Download

Binary installer (Windows x64)

The canonical distribution point is GitHub Releases. Download both the .exe and the .exe.sha256 sidecar; verify before running.

Open the Releases page →

Current build

Verify before installing

# PowerShell
(Get-FileHash .\OpenHuizeBox-Setup-*.exe -Algorithm SHA256).Hash
# compare against the contents of the .sha256 sidecar file

Build from source

Reproducible from a clean git clone --recursive on a reference host in about 45 minutes. See QUICKSTART.md for the full sequence.

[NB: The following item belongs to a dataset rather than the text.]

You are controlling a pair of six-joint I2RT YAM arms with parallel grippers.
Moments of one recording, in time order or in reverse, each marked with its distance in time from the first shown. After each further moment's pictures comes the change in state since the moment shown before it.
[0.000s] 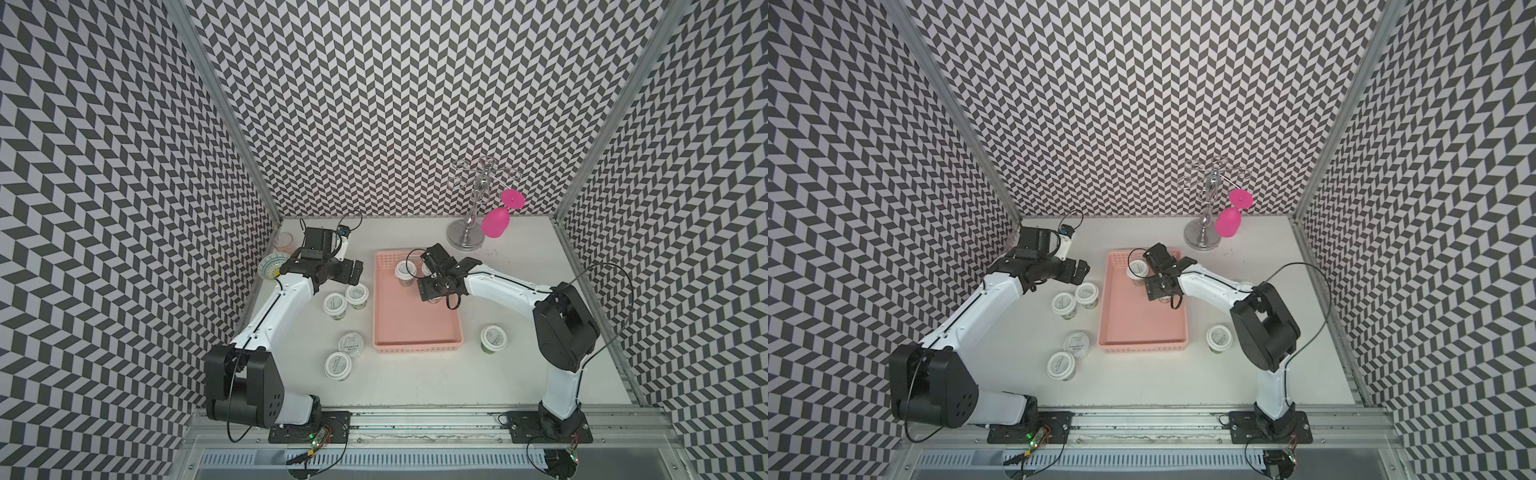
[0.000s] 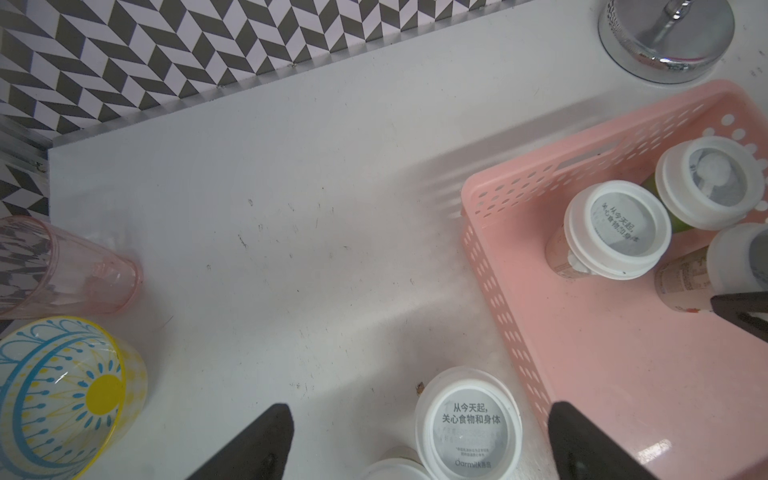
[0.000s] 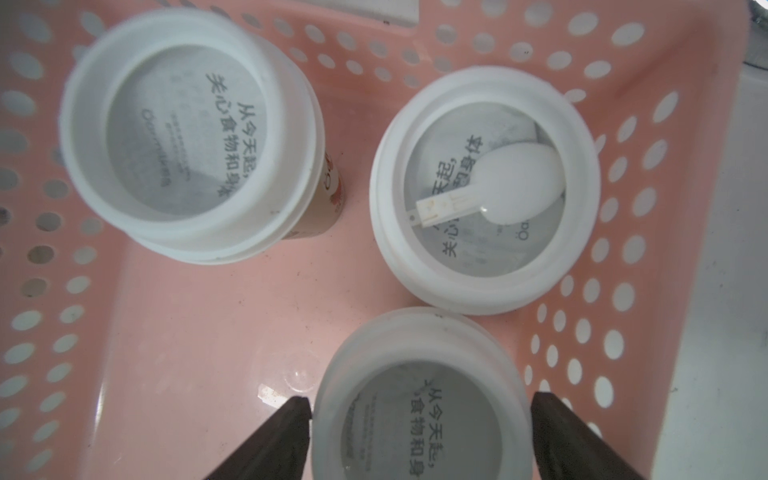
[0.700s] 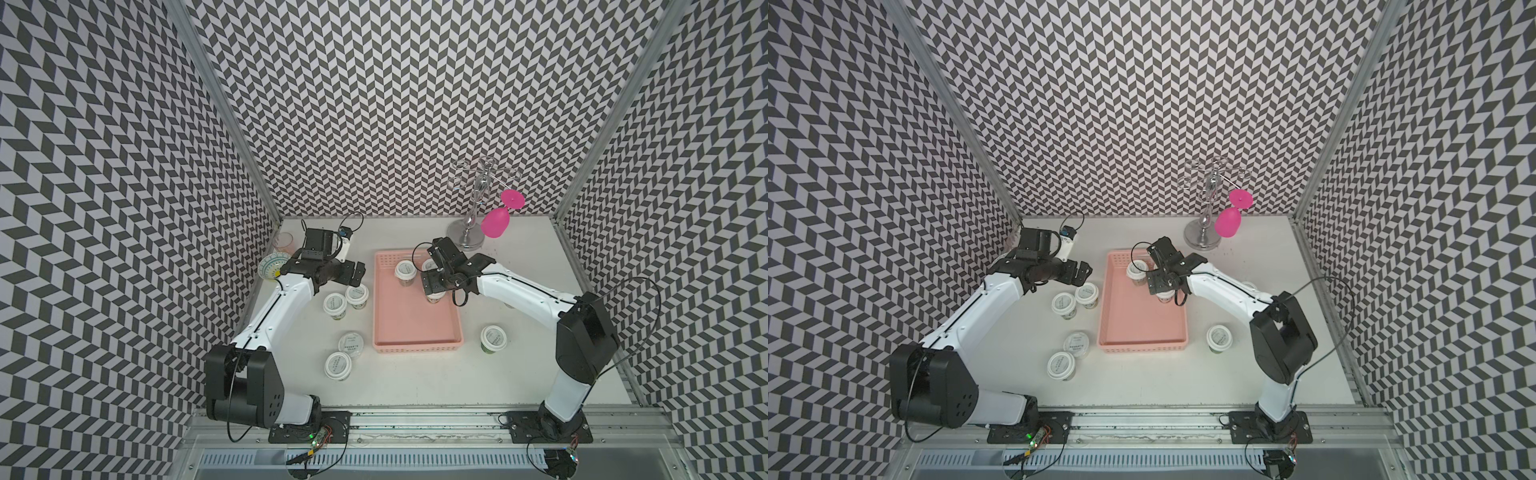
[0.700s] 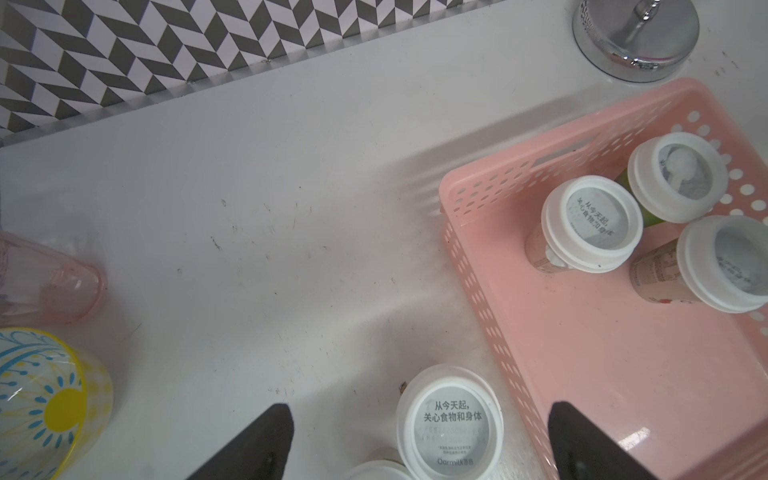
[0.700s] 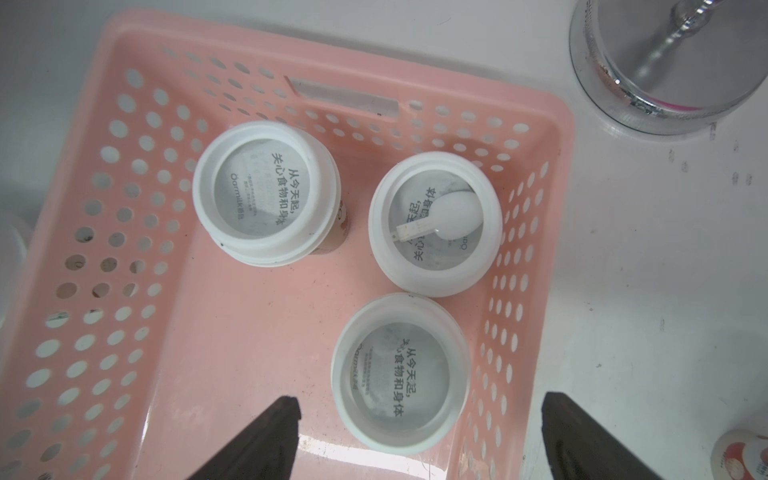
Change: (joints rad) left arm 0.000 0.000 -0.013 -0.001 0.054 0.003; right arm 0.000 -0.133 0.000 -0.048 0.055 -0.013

git clone --recursive https://github.com/zhihuiyuze/OpenHuizeBox.git
cd OpenHuizeBox
powershell -File .\build\install_build_toolchain.ps1
powershell -File .\build\local_build.ps1

Kernel driver

VBoxSup must load for VMs to power on. The installer generates a self-signed CA, signs the driver and all ring-0 modules (VMMR0.r0, VBoxDDR0.r0) with it, installs the CA into LocalMachine trust, and enables Windows test-signing. Reboot once; run build\post_reboot_driver_check.ps1 to confirm.

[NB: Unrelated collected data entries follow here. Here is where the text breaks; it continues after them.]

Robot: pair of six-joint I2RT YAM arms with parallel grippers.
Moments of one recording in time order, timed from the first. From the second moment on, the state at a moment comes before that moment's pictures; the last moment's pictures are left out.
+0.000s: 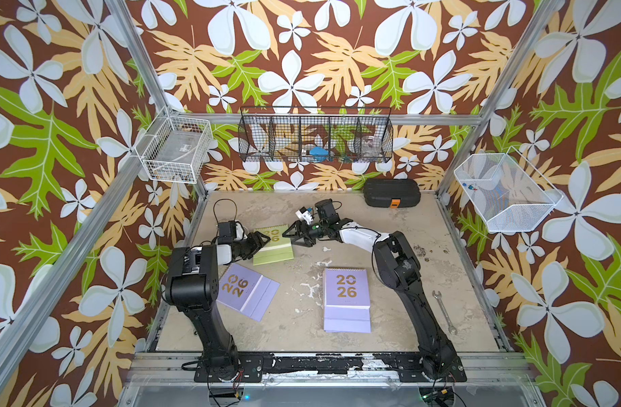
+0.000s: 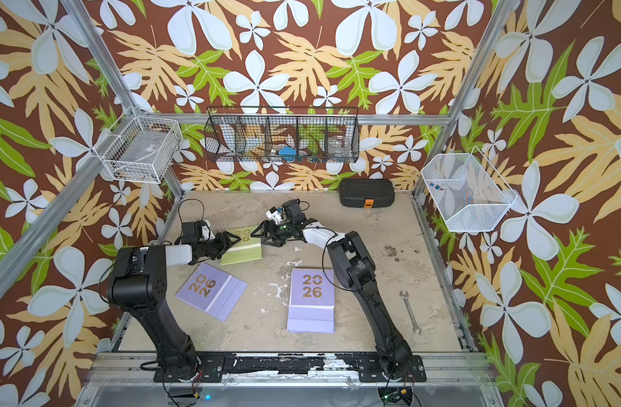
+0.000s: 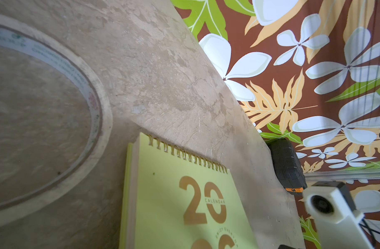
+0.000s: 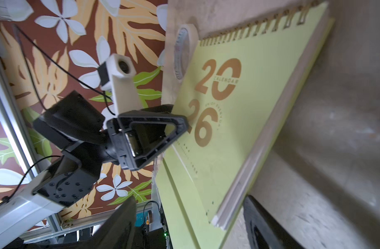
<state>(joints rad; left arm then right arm) 0.10 1.88 0.93 0.08 0.63 -0.59 0.58 2.46 1.90 -0.06 -0.93 0.85</state>
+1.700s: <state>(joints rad) -0.02 1.59 0.69 0.63 0.92 -1.33 0.45 2.16 1.55 0.28 -0.88 1.06</state>
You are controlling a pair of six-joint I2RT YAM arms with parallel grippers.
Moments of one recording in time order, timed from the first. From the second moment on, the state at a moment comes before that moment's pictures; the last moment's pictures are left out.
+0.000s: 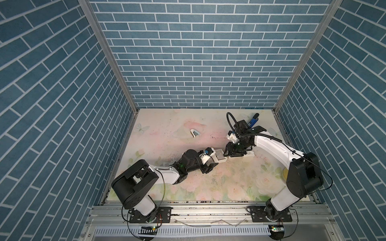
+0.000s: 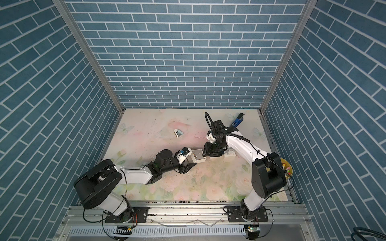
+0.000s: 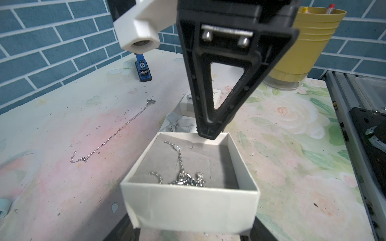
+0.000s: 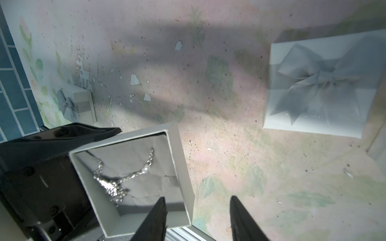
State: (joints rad) left arm -0.80 1.56 0.52 0.70 0.28 0.11; right arm 0.50 1.62 1.26 -0.97 -0.43 0.31
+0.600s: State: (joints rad) left arm -0.80 1.55 0.52 0.66 0.28 0.09; right arm 0.53 1.69 1.26 -0.92 -0.48 0.32
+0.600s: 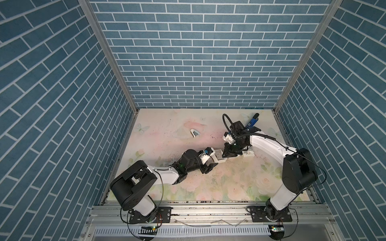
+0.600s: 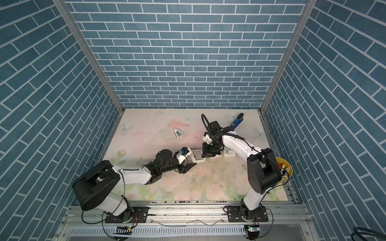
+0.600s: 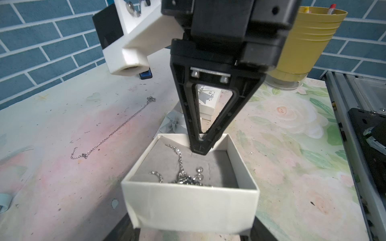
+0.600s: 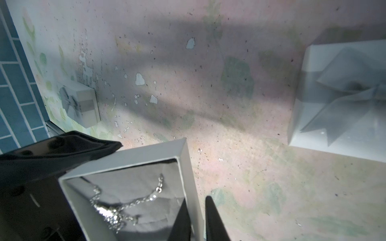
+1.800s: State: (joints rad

If you don't want test-signing on, you have three options:

1. Use OpenHuizeBox against an already-installed upstream Oracle VirtualBox driver (you lose OpenHuizeBox-specific kernel extensions but keep the GUI + profile library).
2. Wait for the EV-cert / Microsoft-attested build (planned 0.5.0, undated).
3. Don't install. The hardware-identity profile library and audit scripts work as host-side tooling against your own VirtualBox.

Uninstall

Control Panel → OpenHuizeBox → Uninstall performs a full removal: kernel driver, project CA from LocalMachine stores, scheduled tasks. VM disk images, captured .pcapng files and applied profiles under your user profile are not touched — delete manually if needed.

Integrity and reproducibility

Every release is produced from a pinned upstream SHA (recorded in UPSTREAM_TRACKING.md) plus the patch set / fork branch frozen at a specific commit. A reproducibility gap is a release blocker.